Since no one is willing to tell me of any squats in califonria,can you at least tell me in which American city is it easiest to get government housing? meaning which city has the lowest waiting list and rental costs? Thanks.


----------



## FolkYouDad (Apr 24, 2012)

From what I hear Minnesota has alot of programs to help out people with employment and housing. I don't know any details specifically, but it's probably something worth looking into.


----------



## scatwomb (Apr 24, 2012)

zaman_27 said:


> Since no one is willing to tell me of any squats in califonria,can you at least tell me in which American city is it easiest to get government housing? meaning which city has the lowest waiting list and rental costs? Thanks.


 
It's funny that you're not asking about squats in other cities, just government housing. 

FolkYouDad is right - Minnesota has good social services. That's why they're so healthy and highly educated. They're also incredibly passive aggressive, unfriendly and cliquey - that, however, is an entirely different story. 

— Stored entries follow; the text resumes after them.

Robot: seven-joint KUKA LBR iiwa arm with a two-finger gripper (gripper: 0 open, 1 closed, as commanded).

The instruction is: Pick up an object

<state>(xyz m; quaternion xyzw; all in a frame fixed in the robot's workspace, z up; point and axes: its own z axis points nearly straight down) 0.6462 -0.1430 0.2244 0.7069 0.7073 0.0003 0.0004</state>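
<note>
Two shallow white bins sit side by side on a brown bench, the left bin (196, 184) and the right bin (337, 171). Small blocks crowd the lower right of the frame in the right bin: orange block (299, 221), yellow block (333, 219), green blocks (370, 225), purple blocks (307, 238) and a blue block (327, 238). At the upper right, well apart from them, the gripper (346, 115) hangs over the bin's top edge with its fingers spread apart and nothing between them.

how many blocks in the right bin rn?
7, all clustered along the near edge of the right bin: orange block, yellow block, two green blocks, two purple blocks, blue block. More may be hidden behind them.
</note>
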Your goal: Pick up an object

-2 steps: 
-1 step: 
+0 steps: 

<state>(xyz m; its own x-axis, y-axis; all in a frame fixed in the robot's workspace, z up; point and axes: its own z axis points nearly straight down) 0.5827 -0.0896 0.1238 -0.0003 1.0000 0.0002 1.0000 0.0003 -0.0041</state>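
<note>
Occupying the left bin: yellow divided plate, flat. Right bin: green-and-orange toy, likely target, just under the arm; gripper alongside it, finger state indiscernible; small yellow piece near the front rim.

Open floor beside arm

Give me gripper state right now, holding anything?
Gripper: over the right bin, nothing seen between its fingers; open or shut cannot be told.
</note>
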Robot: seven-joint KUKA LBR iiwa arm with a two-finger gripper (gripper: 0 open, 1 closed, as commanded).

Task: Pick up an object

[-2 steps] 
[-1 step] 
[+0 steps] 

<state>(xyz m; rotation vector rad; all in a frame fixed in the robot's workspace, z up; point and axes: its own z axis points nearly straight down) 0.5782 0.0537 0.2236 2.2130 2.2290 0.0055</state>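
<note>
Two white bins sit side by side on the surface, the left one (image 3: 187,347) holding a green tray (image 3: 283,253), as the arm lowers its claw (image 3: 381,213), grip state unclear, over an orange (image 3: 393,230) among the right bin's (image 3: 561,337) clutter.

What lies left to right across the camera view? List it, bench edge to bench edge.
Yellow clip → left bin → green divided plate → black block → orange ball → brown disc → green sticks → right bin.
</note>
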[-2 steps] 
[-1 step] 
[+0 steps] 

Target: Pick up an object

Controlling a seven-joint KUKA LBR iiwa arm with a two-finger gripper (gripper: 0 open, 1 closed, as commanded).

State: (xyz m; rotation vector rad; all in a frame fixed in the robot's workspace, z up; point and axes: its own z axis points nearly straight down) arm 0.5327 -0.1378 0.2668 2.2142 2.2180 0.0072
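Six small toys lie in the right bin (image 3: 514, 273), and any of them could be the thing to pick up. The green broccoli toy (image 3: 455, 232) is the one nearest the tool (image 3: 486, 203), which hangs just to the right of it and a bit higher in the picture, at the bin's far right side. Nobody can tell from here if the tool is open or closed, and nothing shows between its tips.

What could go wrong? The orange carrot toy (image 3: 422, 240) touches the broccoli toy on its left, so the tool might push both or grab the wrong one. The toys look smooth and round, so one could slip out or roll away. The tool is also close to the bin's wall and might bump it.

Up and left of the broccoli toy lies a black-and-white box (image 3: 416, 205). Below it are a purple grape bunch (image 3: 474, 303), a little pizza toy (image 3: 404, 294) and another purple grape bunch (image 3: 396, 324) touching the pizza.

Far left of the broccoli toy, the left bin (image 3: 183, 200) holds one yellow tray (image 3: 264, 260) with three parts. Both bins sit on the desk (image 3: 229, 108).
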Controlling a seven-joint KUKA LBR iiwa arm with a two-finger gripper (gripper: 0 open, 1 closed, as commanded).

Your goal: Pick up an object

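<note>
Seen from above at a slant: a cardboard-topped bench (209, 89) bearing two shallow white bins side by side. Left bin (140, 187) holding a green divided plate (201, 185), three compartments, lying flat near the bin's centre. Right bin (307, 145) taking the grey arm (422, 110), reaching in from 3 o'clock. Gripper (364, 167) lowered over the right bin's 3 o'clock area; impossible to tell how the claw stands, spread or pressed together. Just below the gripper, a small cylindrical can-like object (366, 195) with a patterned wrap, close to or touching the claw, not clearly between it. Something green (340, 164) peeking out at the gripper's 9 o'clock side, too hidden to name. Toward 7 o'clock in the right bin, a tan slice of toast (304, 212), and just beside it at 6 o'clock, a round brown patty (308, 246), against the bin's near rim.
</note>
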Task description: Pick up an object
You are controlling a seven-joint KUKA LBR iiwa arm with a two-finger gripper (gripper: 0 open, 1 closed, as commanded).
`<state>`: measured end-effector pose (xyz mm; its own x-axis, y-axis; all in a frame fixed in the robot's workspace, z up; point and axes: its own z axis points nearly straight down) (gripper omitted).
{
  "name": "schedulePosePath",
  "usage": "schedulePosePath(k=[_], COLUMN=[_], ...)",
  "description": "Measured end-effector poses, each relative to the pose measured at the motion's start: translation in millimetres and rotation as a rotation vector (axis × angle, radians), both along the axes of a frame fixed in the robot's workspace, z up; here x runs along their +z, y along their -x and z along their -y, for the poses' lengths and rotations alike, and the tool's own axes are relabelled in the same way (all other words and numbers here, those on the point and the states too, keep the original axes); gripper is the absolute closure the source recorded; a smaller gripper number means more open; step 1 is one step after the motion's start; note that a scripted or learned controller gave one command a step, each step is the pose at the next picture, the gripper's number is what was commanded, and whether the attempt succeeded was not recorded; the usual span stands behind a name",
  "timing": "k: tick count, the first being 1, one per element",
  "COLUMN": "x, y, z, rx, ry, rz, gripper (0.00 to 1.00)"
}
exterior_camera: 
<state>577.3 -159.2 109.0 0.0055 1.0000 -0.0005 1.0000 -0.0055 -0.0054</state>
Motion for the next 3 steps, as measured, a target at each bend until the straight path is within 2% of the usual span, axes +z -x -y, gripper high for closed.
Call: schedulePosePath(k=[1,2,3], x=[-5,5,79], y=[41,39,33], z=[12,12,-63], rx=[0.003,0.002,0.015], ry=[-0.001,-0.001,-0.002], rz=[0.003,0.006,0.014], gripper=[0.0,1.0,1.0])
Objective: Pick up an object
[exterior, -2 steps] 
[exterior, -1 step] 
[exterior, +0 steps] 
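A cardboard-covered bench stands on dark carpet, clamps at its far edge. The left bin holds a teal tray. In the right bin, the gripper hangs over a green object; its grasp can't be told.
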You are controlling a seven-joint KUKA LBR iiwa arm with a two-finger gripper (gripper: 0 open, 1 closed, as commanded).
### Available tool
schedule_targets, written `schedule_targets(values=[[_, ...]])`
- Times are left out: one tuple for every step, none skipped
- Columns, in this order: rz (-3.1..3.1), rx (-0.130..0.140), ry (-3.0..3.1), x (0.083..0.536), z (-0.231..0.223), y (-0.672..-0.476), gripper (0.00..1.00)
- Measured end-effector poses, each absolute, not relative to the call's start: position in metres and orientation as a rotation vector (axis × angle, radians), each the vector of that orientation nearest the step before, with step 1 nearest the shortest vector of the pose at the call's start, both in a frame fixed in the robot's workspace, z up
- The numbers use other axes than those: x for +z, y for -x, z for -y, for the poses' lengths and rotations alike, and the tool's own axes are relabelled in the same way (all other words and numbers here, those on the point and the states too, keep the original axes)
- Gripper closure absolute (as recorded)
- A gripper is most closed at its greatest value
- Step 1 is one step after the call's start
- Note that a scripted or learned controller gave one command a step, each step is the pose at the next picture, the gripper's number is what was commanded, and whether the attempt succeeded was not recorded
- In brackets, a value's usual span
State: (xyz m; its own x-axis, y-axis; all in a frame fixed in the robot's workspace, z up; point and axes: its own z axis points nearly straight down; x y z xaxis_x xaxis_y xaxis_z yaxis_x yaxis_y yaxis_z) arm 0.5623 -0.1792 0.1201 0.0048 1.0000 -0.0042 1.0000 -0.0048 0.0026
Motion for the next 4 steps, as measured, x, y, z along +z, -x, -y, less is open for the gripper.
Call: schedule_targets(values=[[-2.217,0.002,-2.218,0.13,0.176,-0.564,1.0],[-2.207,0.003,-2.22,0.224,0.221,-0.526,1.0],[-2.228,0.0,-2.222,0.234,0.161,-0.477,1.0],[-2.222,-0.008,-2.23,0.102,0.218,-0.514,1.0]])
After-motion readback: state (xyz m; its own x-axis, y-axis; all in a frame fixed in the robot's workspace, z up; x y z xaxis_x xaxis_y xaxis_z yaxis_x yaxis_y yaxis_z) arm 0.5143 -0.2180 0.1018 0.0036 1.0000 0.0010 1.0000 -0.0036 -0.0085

You should go squat in the Redwoods - just go up towards Eureka. Everyone's doin' it.


----------



## zaman_27 (Apr 29, 2012)

what does passive aggressive mean?
reason I'm not asking for any squts in other cities, is coz nobody will tell me, as they're paranoid


----------



## Pheonix (Apr 29, 2012)

zaman_27 said:


> what does passive aggressive mean?
> reason I'm not asking for any squts in other cities, is coz nobody will tell me, as they're paranoid


 
passive aggressive means the state of Minnesota lets the winter take care of their homeless problem.


----------



## scatwomb (Apr 30, 2012)

http://www.urbandictionary.com/define.php?term=passive aggressive

also see the first definition of "Minnesota nice":

http://www.urbandictionary.com/define.php?term=minnesota+nice


----------



## bryanpaul (Apr 30, 2012)

i've never tried to get government subsidied housing but i know seattle has a pretty good list of homeless services .....compared with other cities i've been it seemed like there was alot of help to be had there.......


----------